Ces ossements amassés dans des gros sacs ne sont pas faciles à transporter. L’eau qui ruisselle des sacs lors du transport, coule sur le torse du porteur jusqu’à destination. Ce liquide serait à l’origine de nombreux désagréments de la peau. Chose curieuse, ces débrouillards n’ont aucun élément de protection. Les asticots qui côtoient ces ossements ne les empêchent pas de ramasser, de trier et de les classer pour en former un grand carré. Les odeurs nauséabondes qui se répandent dans cet emplacement sont désormais leur compagnon. « Ce métier, c’est notre gagne-pain, on ne peut pas dire qu’on va contourner les risques. Nous devons faire avec, faute de mieux », soutient Séverin.
Pour Comprendre
L’incinération en plein air est un danger de mort
Selon une étude réalisée par la fédération départementale pour l’environnement de Corrèze en France, l’incinération aggrave de manière très importante la toxicité des déchets au lieu de les rendre inoffensifs, à tel point qu’il a fallu fermer 170 incinérateurs en France en l’espace de six ans. Pour cause des incinérations, le taux de cancer est significativement plus élevé.
Cancérigènes, les émanations de fumée affaiblissent le système immunitaire.

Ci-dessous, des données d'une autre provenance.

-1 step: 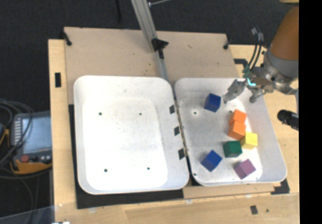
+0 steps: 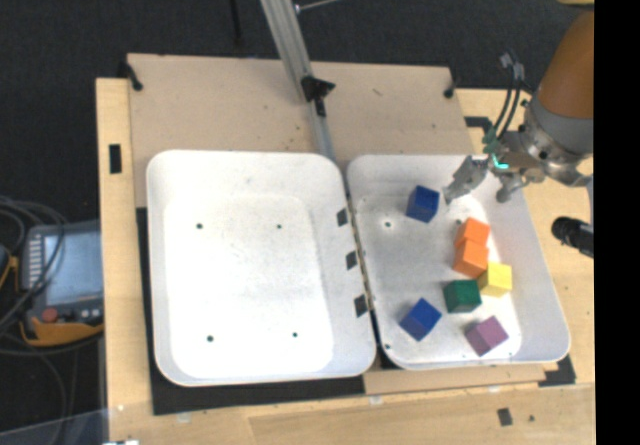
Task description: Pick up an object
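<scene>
My gripper [image 2: 484, 182] hangs over the upper right of the right bin [image 2: 395, 243], its two fingers spread open with nothing between them. A blue cube [image 2: 423, 203] lies just left of it. Below the gripper sit two orange cubes [image 2: 472, 245] stacked close together, a yellow cube [image 2: 497, 279], a green cube [image 2: 462, 295], a purple cube [image 2: 487, 334] and a second blue cube [image 2: 421, 318].
The left bin [image 2: 245, 263] lies beside the right one. A slanted metal rail [image 2: 285, 28] rises from between the bins toward the top. A handheld pendant [image 2: 60, 278] with cables rests off the bench at the left.
</scene>
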You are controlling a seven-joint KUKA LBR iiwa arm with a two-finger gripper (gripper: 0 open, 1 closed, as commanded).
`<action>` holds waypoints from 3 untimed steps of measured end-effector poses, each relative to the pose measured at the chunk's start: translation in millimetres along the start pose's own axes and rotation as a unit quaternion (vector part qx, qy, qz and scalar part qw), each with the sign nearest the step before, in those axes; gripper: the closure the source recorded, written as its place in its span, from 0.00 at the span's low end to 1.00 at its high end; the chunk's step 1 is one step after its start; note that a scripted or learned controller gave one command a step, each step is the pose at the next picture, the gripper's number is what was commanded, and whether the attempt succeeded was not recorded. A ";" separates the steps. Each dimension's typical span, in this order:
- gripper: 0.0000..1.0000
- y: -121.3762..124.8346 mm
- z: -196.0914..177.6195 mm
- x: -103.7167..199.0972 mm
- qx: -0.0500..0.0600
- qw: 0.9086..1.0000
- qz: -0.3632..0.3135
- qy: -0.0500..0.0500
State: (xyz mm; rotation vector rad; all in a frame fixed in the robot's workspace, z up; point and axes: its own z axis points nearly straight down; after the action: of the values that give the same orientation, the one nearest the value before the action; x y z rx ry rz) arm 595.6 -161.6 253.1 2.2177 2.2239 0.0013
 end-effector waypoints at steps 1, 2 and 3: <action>0.00 -0.5 42.0 -3.1 0.002 1.000 0.002 -0.001; 0.00 -5.8 102.9 -9.7 0.003 1.000 0.002 -0.001; 0.00 1.3 125.4 -13.0 -0.012 1.000 0.002 -0.005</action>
State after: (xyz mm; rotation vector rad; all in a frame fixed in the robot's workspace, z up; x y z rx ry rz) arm 597.1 -174.6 127.8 2.2059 2.2026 0.0159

Les mâchefers sont des cendres de l’incinération qui contiennent de nombreux métaux lourds ainsi que des dioxines; ces dernières sont reconnues comme faisant partie des 10 substances les plus toxiques sur terre. L’impact des dioxines sur la santé est bien plus important que ce que l’on avait supposé, même à de très faibles doses, et en particulier chez les f tus et les nourrissons allaités au sein.
Contrairement aux produits toxiques traditionnels, la dioxine attaque et modifie le génome des cellules, pouvant transmettre des altérations lourdes à la descendance des personnes contaminées. L’incinération anarchique et en plein air produit 240 fois plus de dioxine que ce qui est autorisé aujourd’hui (0,1 mg par mètre cube de fumée).